**About this task:** With the line containing "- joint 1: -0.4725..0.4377" as the starting point, output every line of the data below through its final line, character for character.

··· Available data

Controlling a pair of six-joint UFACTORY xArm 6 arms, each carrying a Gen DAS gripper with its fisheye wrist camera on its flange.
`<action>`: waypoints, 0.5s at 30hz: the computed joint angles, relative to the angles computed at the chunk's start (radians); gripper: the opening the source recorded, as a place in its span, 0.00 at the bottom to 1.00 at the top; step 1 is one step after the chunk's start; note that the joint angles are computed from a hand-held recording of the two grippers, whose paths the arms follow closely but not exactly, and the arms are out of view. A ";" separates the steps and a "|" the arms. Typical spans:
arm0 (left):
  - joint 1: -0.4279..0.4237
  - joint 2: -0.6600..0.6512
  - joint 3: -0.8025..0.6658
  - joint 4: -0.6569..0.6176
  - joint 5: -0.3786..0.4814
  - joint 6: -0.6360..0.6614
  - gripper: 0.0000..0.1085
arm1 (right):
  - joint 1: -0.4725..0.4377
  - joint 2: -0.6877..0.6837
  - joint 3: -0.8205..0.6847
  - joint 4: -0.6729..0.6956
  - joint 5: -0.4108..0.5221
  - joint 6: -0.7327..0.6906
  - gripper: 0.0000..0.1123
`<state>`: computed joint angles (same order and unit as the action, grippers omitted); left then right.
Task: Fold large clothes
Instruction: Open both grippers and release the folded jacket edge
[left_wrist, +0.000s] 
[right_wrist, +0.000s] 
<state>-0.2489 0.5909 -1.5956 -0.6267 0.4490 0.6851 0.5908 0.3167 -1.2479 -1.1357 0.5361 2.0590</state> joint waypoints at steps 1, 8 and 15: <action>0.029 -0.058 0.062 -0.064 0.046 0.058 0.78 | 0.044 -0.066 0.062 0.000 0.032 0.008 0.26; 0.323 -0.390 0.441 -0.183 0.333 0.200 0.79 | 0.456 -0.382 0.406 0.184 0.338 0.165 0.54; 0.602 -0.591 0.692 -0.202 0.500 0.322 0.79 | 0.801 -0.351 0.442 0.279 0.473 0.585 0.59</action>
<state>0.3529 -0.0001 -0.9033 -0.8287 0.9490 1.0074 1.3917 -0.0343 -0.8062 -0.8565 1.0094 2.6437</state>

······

**Output of the task:**
  - joint 1: -0.4725..0.4377
  - joint 2: -0.6877..0.6837
  - joint 3: -0.8205..0.6847
  - joint 4: -0.6729..0.6956
  - joint 5: -0.4108..0.5221
  - joint 6: -0.7327..0.6906
  - gripper: 0.0000..0.1123
`<state>`: computed joint angles (same order and unit as the action, grippers omitted); left then right.
Task: Fold large clothes
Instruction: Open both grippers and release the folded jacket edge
[left_wrist, +0.000s] 
[right_wrist, +0.000s] 
<state>-0.2489 0.5909 -1.5956 -0.6267 0.4490 0.6851 0.5908 0.3167 -1.2479 -1.1357 0.5361 2.0590</state> joint waypoints at steps 1, 8 and 15: <action>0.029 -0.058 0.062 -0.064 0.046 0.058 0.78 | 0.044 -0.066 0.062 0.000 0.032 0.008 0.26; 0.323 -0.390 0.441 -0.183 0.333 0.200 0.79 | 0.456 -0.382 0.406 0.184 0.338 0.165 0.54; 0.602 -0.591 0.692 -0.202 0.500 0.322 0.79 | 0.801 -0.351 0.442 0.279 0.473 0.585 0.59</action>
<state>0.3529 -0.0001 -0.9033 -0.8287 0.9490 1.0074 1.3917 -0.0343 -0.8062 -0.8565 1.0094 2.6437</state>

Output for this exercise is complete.